## WHAT YOU NEED TO DO
In the material below, find every line containing "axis" and copy that line.

****************************************

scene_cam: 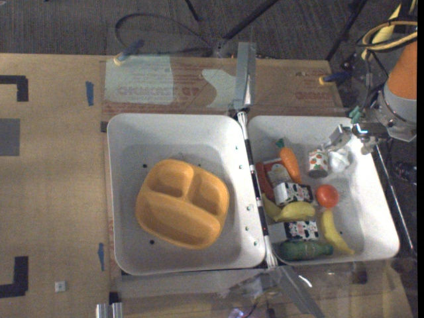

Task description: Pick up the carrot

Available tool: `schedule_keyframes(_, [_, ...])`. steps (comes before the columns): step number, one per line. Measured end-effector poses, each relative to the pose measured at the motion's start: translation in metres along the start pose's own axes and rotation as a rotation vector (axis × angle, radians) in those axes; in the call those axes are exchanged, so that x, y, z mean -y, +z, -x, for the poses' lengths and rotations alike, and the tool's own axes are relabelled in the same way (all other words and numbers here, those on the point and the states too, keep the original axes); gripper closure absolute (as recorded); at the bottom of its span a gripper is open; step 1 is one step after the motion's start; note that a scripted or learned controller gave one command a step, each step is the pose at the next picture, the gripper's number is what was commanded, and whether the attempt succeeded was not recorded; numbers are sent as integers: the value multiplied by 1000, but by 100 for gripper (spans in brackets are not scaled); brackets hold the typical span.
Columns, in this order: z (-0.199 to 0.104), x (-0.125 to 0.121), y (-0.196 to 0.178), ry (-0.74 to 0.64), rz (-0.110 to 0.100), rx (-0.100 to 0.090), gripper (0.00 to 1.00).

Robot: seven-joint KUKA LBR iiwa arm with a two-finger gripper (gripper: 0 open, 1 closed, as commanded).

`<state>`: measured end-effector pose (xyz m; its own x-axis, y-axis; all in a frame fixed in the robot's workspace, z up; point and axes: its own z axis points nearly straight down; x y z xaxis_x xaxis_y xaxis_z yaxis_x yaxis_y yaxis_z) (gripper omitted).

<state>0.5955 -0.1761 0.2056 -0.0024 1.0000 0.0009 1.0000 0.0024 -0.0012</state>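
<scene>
The arm (403,105) shows a grey wrist under an orange band; yellow cable loops at its twelve o'clock; pale metallic gripper (339,144)

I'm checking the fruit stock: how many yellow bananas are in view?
2, both in the right white bin: one curved yellow banana left of the middle, another yellow banana near the front. More could hide beneath other items.

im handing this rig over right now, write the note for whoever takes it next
Claw: at the far right of the right bin, near a small white item; nothing seen held.
Carrot: lying in the right bin near its left wall, apart from the claw, beside other toy food.
Left bin: holds an orange divided plate.
Done: no grasp yet.
Left: move over the carrot, grip, lift.
</scene>
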Motion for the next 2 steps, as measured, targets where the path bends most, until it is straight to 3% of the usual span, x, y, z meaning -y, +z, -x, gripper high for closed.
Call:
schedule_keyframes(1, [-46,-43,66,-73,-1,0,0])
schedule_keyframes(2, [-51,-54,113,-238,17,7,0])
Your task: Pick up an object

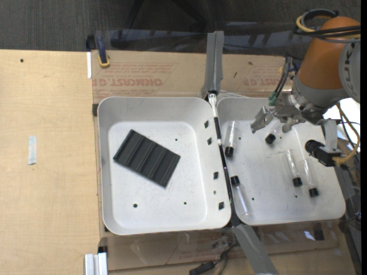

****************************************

## WRITTEN RESPONSE
Available tool: `schedule_keyframes(_, [_, ...])`. steps (comes before the columns): step number, one per line. Measured end-effector poses, each relative to the pose measured at the motion's start: translation in metres along the start pose's own axes and rotation as a rotation vector (axis × angle, radians) in those axes; in the call those axes are exchanged, so that x, y, z mean -y, +z, -x, for the poses' lengths and rotations alike, and the tool's own axes are relabelled in the same way (all other words and numbers here, those on the point and the states too, keep the original axes); gripper closure absolute (as recorded); at the bottom of its span a gripper is open; step 1 is one step after the motion's start; note that a scripted or learned controller gave one command a step, each step is the pose at the next picture, the gripper's number is what was commanded, and whether the attempt succeeded was not recorded; numbers are sent as integers: the value multiplied by 1000, but by 100 for gripper (spans in brackets are not scaled); brackets hold the typical span.
`<state>`: measured end-effector pose (xyz m; its own x-axis, y-axis; all in a frame fixed in the robot's workspace, z up; point and axes: its own z axis points nearly straight down; x y z xaxis_x xaxis_y xaxis_z yaxis_x yaxis_y yaxis_z) (gripper omitted).

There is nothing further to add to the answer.